EXERCISE AIM: Restate verbatim the span of lines below between the line with "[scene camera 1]" and the line with "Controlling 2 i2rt", including those two lines, and only that span.

════════

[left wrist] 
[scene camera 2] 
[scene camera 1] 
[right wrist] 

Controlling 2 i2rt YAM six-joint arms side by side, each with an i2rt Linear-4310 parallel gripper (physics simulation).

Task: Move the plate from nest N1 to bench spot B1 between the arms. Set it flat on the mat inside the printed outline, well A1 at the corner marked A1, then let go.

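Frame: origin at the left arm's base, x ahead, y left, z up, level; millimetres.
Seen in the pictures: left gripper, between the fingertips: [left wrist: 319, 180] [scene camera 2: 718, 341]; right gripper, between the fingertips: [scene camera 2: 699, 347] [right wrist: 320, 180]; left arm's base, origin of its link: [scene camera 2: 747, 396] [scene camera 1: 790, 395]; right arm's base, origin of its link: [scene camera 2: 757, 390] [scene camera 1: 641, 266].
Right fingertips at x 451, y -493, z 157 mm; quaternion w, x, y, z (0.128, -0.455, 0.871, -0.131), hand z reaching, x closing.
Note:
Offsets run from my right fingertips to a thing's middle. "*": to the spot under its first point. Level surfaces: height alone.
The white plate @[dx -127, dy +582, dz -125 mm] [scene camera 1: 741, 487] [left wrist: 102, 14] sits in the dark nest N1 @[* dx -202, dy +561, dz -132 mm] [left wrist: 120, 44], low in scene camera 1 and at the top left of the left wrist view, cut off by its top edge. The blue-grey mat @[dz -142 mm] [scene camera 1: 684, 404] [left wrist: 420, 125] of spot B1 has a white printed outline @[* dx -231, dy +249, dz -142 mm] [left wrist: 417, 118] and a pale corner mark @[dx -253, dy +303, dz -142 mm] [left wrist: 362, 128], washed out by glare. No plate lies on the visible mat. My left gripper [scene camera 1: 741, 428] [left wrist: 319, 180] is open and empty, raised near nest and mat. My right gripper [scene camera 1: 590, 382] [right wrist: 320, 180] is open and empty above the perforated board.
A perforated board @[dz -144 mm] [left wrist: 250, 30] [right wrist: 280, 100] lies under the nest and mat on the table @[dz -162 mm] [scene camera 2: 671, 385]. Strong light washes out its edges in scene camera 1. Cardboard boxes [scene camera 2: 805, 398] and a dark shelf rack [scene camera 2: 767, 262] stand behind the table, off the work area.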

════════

TASK RESULT:
[scene camera 1] 
[right wrist] 

Controlling 2 i2rt YAM six-joint arms side by side, each with an i2rt Linear-4310 parallel gripper (physics simulation).

There's nothing left to add to the output.